Required work: Looking at the entries below, state how many lines contain the word "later". Give the number alone.

┌──

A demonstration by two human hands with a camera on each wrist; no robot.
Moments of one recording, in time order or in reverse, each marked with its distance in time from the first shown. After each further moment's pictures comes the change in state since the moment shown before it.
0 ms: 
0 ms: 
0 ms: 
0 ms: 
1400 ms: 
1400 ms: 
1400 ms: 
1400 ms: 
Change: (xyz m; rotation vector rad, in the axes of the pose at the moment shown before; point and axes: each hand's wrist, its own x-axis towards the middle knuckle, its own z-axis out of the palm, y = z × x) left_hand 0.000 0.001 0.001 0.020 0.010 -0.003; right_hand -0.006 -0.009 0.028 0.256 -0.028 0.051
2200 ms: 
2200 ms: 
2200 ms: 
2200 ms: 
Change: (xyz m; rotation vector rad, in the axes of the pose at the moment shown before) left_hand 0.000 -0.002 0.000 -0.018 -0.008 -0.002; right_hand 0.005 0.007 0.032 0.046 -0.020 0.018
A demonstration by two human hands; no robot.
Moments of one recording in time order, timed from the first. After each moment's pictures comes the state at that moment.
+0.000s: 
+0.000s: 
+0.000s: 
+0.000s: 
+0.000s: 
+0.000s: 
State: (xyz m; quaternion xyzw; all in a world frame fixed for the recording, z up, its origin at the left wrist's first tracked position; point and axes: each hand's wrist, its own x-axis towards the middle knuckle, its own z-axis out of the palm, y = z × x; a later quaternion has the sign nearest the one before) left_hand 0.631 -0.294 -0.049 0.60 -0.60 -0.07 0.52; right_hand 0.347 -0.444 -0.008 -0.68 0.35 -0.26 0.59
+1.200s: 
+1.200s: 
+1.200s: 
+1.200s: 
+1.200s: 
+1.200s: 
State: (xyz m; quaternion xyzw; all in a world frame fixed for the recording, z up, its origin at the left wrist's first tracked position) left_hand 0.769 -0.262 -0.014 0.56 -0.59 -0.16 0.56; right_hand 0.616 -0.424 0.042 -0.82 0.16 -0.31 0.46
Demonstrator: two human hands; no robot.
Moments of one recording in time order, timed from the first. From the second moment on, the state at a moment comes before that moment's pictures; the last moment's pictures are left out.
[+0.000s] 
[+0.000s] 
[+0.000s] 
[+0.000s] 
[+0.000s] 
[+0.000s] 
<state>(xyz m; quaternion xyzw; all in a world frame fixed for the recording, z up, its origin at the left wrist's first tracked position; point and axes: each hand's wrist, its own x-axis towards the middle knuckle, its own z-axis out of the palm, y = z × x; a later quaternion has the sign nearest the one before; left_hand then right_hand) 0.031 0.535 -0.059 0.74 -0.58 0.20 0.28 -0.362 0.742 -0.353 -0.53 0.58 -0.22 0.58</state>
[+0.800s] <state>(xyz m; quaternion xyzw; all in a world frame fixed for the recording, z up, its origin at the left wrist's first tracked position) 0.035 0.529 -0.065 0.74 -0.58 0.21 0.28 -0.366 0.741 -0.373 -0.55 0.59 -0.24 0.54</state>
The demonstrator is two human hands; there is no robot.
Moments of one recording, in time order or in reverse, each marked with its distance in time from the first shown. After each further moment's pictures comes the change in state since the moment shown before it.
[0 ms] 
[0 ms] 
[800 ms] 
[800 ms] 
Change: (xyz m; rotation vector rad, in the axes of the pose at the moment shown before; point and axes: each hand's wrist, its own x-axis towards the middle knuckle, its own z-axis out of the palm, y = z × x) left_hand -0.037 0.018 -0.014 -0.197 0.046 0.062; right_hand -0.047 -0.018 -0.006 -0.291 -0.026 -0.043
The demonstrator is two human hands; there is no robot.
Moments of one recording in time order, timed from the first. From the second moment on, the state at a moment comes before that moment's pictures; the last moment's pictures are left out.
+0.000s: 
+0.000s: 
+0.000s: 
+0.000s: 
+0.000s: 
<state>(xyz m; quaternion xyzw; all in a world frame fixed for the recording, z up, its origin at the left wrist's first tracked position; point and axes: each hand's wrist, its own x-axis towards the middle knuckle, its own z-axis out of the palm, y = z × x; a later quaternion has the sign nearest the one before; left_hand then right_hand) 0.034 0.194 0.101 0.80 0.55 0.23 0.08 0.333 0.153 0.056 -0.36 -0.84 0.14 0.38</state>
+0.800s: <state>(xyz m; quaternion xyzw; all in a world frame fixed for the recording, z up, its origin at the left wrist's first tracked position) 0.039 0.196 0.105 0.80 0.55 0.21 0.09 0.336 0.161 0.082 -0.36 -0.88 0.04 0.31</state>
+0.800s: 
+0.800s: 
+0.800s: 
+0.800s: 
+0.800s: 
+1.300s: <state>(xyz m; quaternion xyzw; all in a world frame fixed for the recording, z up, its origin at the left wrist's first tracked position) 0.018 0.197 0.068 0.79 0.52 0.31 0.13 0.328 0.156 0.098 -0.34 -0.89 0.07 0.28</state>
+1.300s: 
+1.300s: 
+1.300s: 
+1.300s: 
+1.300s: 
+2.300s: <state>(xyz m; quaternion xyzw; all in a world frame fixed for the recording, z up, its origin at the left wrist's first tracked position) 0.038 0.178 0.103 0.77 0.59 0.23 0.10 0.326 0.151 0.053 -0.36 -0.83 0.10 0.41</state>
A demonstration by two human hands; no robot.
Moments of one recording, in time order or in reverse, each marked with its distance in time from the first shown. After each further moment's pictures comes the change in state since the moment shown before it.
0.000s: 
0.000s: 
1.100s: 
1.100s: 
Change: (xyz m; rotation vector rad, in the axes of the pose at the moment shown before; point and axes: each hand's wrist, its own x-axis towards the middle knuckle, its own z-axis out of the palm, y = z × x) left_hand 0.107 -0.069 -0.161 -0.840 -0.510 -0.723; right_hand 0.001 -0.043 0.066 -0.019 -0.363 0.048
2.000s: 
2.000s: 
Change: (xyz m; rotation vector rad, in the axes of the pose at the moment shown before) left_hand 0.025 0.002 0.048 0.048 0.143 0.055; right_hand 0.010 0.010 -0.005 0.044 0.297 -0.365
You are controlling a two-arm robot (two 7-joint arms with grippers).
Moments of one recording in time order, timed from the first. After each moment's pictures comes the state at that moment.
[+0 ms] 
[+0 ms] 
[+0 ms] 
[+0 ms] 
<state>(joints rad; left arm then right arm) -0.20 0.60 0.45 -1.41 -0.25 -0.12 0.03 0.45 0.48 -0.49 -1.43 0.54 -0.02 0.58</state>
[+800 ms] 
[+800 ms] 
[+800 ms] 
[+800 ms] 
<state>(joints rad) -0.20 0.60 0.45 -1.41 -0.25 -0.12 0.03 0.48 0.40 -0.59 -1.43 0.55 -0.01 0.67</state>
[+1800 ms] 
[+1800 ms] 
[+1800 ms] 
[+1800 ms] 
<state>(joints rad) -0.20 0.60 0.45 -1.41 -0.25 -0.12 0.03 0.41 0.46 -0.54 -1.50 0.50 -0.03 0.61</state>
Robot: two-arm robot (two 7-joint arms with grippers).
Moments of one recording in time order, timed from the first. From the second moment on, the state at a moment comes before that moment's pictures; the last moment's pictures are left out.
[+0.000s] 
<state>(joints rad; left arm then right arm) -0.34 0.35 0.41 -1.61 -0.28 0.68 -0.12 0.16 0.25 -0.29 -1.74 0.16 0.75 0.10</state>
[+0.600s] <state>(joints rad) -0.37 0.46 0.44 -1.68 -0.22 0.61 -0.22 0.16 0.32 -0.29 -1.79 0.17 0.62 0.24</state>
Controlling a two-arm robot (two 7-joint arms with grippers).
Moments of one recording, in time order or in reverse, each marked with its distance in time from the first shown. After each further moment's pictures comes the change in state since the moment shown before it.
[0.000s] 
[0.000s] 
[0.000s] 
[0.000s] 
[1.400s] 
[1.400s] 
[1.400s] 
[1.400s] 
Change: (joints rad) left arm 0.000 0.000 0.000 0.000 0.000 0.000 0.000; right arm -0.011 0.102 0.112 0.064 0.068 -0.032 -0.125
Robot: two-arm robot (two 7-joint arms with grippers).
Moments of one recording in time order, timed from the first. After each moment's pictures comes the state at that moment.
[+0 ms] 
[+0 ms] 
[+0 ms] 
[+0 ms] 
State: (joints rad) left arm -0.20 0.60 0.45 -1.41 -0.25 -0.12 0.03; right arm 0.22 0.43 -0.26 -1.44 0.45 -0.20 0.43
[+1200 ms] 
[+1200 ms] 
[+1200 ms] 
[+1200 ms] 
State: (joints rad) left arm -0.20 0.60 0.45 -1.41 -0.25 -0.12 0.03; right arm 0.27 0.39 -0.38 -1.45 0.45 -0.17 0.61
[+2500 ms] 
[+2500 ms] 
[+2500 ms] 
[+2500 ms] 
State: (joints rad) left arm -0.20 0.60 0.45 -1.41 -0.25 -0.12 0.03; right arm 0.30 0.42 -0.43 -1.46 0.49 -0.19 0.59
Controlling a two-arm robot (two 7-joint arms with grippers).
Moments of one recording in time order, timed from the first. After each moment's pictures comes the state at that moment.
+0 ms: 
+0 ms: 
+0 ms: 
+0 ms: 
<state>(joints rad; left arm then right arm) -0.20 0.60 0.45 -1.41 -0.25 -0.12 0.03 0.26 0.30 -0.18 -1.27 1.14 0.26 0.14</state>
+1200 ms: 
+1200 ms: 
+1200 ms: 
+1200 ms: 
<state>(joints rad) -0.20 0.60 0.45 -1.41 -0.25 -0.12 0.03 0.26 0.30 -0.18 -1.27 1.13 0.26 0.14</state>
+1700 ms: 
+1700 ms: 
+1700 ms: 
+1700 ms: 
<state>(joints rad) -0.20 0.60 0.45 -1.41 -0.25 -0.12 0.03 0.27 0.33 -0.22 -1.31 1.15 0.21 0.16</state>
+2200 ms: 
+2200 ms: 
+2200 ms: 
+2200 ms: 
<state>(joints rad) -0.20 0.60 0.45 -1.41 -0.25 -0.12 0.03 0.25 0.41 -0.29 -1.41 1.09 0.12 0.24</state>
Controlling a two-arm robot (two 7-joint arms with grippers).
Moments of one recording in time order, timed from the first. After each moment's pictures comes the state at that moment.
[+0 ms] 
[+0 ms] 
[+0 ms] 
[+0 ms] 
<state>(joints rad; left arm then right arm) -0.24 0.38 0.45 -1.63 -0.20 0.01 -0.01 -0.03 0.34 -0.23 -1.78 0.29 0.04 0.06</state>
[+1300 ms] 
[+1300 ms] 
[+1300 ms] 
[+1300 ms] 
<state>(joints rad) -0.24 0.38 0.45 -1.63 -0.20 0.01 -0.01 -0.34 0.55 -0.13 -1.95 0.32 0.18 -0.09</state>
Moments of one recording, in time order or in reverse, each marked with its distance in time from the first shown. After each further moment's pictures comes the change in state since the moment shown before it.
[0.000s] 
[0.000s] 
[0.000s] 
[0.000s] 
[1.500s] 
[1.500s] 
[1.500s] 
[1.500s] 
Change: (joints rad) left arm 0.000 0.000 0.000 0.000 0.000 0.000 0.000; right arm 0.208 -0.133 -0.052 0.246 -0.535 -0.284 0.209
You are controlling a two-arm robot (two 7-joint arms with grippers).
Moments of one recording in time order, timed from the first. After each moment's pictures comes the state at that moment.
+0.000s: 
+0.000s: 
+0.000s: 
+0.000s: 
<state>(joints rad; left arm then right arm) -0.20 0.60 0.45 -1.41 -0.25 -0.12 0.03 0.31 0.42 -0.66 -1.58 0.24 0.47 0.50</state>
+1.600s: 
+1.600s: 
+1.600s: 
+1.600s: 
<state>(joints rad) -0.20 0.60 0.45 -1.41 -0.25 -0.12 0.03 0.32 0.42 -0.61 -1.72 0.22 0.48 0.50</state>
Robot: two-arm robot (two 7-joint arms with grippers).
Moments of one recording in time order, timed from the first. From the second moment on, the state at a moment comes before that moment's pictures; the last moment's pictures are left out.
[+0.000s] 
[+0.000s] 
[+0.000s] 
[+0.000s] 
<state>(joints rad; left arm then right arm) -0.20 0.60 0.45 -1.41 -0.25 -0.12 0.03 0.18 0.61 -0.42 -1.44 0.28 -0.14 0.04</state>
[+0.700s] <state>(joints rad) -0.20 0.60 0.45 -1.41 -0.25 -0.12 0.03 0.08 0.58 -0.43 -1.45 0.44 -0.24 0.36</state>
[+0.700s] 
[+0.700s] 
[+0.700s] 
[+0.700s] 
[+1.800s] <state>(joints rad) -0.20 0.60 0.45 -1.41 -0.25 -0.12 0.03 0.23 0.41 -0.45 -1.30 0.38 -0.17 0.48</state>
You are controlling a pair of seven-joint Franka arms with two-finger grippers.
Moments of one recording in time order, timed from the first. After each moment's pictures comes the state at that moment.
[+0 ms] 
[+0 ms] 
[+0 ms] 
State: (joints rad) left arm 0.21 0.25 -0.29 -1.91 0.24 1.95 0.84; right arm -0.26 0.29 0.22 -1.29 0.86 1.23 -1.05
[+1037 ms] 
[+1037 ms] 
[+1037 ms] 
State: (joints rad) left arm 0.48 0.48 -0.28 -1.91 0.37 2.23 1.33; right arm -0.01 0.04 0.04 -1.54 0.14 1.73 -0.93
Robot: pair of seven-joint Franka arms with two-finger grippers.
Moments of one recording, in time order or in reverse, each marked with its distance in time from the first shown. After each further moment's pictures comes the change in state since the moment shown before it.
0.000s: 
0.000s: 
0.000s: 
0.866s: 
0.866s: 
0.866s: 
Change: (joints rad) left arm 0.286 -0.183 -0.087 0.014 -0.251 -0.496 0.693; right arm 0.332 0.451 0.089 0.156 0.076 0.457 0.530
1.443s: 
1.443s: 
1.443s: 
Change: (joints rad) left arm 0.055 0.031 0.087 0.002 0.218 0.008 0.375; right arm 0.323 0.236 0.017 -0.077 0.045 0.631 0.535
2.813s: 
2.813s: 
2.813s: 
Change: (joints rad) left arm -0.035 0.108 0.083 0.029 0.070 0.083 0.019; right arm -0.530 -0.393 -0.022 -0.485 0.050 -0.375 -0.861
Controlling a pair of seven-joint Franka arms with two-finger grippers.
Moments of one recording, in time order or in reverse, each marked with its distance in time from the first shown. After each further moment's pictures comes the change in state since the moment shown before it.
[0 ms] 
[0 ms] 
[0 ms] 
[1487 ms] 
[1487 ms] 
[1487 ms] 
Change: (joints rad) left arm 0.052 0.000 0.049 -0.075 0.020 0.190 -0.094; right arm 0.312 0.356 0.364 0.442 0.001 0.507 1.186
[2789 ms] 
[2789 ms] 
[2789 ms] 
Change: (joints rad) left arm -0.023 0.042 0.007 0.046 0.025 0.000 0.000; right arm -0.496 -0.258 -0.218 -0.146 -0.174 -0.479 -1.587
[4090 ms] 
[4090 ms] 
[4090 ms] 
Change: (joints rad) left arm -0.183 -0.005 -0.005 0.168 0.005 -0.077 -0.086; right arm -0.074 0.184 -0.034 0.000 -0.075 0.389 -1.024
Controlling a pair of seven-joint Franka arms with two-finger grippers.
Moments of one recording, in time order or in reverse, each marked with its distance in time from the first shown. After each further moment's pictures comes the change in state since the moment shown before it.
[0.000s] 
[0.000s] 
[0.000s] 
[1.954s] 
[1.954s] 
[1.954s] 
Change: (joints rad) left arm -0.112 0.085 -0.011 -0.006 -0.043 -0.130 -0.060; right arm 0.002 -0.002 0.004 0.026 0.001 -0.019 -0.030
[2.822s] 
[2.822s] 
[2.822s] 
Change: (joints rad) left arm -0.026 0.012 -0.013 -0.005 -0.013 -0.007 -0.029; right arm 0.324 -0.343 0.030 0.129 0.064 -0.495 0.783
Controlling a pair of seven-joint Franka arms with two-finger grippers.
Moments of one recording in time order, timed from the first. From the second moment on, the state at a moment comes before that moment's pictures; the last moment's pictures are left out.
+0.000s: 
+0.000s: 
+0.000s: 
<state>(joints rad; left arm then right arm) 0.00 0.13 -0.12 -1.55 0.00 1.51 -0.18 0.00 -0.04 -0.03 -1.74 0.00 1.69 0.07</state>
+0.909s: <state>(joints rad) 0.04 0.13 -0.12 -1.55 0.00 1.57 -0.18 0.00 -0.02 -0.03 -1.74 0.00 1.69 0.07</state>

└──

Answer space: 3